Oh yeah Cobol absolutely worked as a programming language, but it never lived up to the promise of being a plain English replacement for code which was a common promise at the time.
of course, but to evaluate or train better LLM you need to have first some framework/application like gh spark working.
just look at aider and how well it's able to estimate llm coding performance.
like with everything in the past we need first to build something that is helpful for some cases and then improve it every generation.
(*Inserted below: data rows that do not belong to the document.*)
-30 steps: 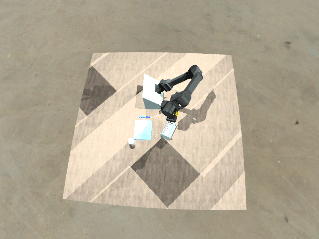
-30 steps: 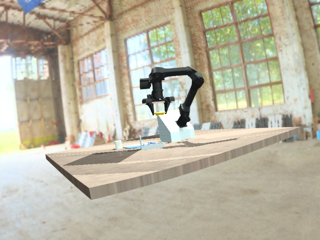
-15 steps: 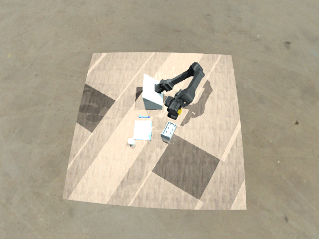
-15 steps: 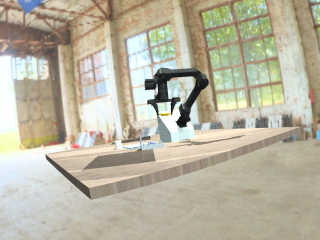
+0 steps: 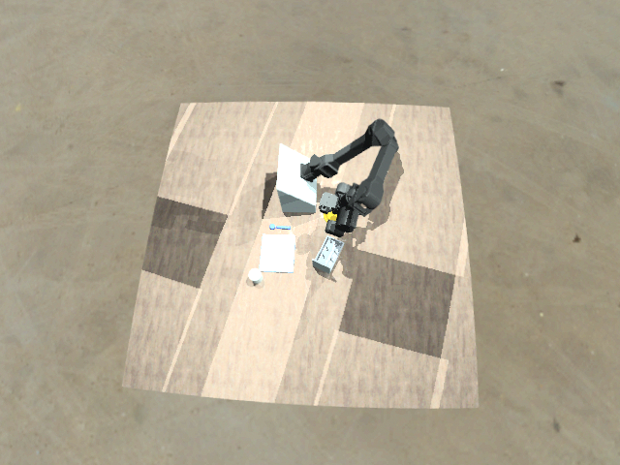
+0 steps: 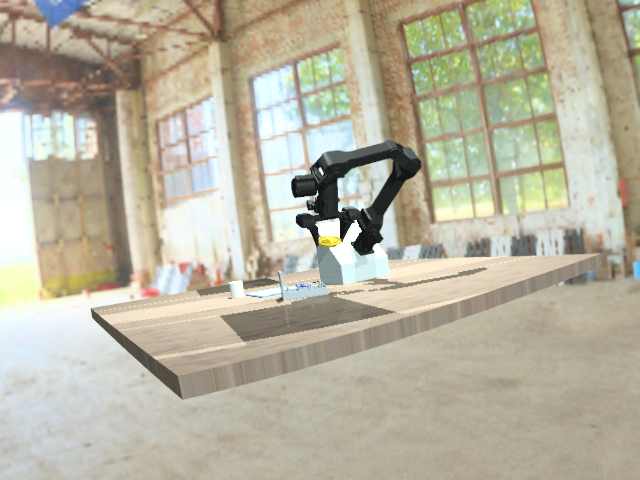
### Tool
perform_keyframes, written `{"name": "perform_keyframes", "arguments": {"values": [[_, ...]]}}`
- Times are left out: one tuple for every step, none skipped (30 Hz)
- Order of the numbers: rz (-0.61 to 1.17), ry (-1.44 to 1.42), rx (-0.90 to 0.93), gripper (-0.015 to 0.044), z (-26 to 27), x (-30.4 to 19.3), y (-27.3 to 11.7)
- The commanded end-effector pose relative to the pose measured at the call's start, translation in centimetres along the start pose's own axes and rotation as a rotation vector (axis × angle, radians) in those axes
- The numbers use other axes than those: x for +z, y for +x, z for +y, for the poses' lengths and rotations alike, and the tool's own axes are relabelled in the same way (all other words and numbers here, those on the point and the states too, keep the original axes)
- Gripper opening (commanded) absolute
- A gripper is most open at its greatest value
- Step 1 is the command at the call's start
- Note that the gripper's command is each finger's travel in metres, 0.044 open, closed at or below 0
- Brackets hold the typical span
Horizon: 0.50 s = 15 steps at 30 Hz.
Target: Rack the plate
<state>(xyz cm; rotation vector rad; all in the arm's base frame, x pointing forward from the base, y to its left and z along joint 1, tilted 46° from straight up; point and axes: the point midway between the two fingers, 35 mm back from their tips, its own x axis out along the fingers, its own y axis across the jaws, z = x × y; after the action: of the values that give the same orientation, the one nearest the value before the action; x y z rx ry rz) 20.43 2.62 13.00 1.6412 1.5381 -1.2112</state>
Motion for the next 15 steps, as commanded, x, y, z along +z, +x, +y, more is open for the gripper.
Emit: {"name": "perform_keyframes", "arguments": {"values": [[-0.089, -0.047, 0.003, 0.0, -0.1, 0.5, 1.2], [-0.111, -0.061, 0.006, 0.0, -0.1, 0.7, 1.4], [-0.132, -0.075, 0.009, 0.0, -0.1, 0.8, 1.7], [-0.154, -0.089, 0.012, 0.0, 0.0, 0.9, 1.9], [-0.175, -0.103, 0.016, 0.0, 0.0, 1.0, 2.2], [-0.197, -0.116, 0.02, 0.0, 0.0, 1.1, 2.4], [-0.218, -0.13, 0.024, 0.0, 0.1, 1.2, 2.6], [-0.239, -0.144, 0.029, 0.0, 0.1, 1.2, 2.9], [-0.259, -0.158, 0.034, 0.0, 0.2, 1.3, 3.1], [-0.28, -0.171, 0.04, 0.0, 0.2, 1.4, 3.3], [-0.3, -0.185, 0.046, 0.0, 0.3, 1.5, 3.5], [-0.32, -0.199, 0.052, 0.0, 0.4, 1.6, 3.7], [-0.34, -0.212, 0.059, 0.0, 0.4, 1.6, 3.8], [-0.36, -0.226, 0.066, 0.0, 0.5, 1.7, 4.0], [-0.38, -0.239, 0.073, 0.0, 0.6, 1.8, 4.2]]}}
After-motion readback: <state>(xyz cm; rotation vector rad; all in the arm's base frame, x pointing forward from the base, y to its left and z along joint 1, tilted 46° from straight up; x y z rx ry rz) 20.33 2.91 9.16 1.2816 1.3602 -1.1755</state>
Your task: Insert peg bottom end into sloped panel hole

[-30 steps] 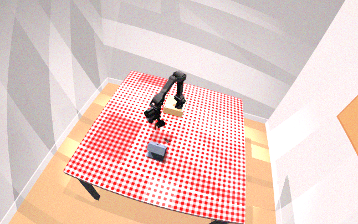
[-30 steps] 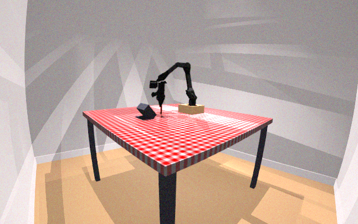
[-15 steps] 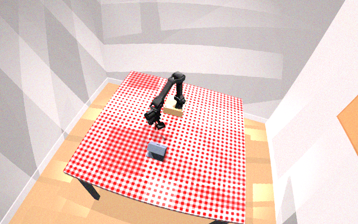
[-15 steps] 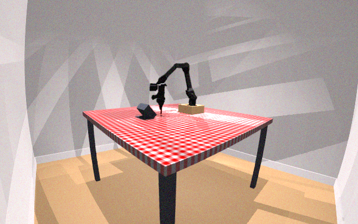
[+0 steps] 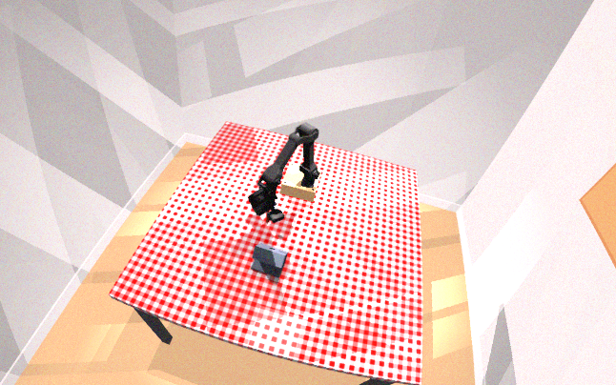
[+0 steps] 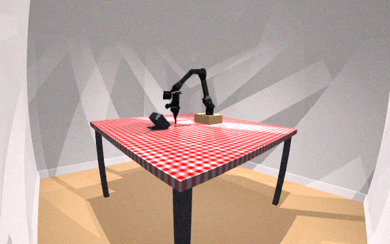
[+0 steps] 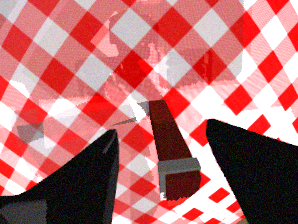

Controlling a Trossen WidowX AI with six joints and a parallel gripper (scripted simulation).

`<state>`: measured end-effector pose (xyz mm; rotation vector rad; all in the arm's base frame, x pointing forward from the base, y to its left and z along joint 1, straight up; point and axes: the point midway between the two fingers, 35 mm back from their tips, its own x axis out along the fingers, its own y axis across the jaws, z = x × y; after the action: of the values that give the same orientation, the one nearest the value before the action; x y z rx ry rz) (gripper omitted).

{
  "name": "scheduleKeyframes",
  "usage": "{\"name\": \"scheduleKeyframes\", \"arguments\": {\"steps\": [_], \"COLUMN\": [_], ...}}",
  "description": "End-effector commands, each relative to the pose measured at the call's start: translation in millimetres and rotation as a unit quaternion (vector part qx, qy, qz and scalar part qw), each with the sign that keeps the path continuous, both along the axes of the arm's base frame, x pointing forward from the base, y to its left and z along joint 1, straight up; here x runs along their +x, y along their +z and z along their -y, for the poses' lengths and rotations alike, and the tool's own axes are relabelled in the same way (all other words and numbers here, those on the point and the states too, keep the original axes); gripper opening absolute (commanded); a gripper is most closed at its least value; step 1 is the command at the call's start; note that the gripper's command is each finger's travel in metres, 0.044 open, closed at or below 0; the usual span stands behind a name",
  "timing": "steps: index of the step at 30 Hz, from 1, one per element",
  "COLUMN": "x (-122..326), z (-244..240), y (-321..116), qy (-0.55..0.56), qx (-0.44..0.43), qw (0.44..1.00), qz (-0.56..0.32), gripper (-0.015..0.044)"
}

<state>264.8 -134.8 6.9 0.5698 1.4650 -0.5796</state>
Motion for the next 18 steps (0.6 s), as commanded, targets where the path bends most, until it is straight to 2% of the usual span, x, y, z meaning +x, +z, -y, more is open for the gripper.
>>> {"name": "scheduleKeyframes", "arguments": {"steps": [1,5,8,18], "x": [0.2,0.2,0.2,0.8], "z": [0.0,0.0,0.0,0.2], "y": [0.2,0.2,0.2,4.8], "qy": [0.0,0.0,0.0,0.0], "qx": [0.0,0.0,0.0,0.0], "qw": [1.0,1.0,1.0,1.0], "qz": [0.0,0.0,0.0,0.0], "gripper": [0.0125,0.002,0.0,0.0]}}
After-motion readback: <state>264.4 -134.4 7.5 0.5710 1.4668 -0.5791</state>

I believe spark will be great for some internal tooling or some personal side projects, you don't have to handle every corner case in such application
Github Spark looks like v0.dev, and v0 is much faster than me in building a good UI in React. It also often creates better UIs than me. But after the basic interface is up, it’s better for me to connect it to the backend or add interactivity myself (with the help of inline copilot completions of course).
In the end, it does speed up my development of applications.
This is going into the wrong direction. Instead of using plain English to describe programs, we should rather use programming languages to describe the rules of our society.
Because nowadays lawyers, judges and politicians are trying to write and interpret the rules for our society in plain English and the outcome is a mess. E.g. all those tax loopholes are in principle programming bugs, which should have been caught by (automated) tests, but doing this in plain english is just much too ambiguous.
I'm thinking a lot about these tools, and the biggest challenge in the space seems to be figuring out the right unit of work for AI to take on.
A signle class/function is too small to be that helpful, a whole app is too big and complex. A whole ticket is also still too big. What's inbetween? If you could divide projects into units of work of consistent complexity calibrated to AI's abilities, then you could probably get really good results.
The problem with ai is the error checking piece. It’s nice that it can do this but I don’t see evidence it can validate what it generates at scale. Even then, how would you validate an ai validation ?
Might be the "new Excel" as in bringing some light programming to non technical people, but hopefully only for internal tools and things I don't have to use.
AI might be nice to generate stuff. But as all code generators it has the issue of supporting the generated code long term.
With AI it is even worse: You don't get reproducible runs: Trying to fix a simple layout bug and suddenly some updated AI generates something completely different because it learned some new tricks and you cannot go back to what you had before and suddenly the whole page doesn't work anymore?
Ya, even claude artifacts have replaced scripting for me to some extent. For example, if I need some data transformation thing "Create a web app that takes text input and does X, Y, and Z".
It's correct for me 99% of the time, and the remainder I can trivially ask it to tweak something. (especially since for those kind of one-off tools, I really don't care about the actual UI and styling)
Beats figuring out the right incantation of JQ, regex, whatever other tool I only use every 3 months, ... every time. And I can trivially just go back to that artifact and iterate on it later.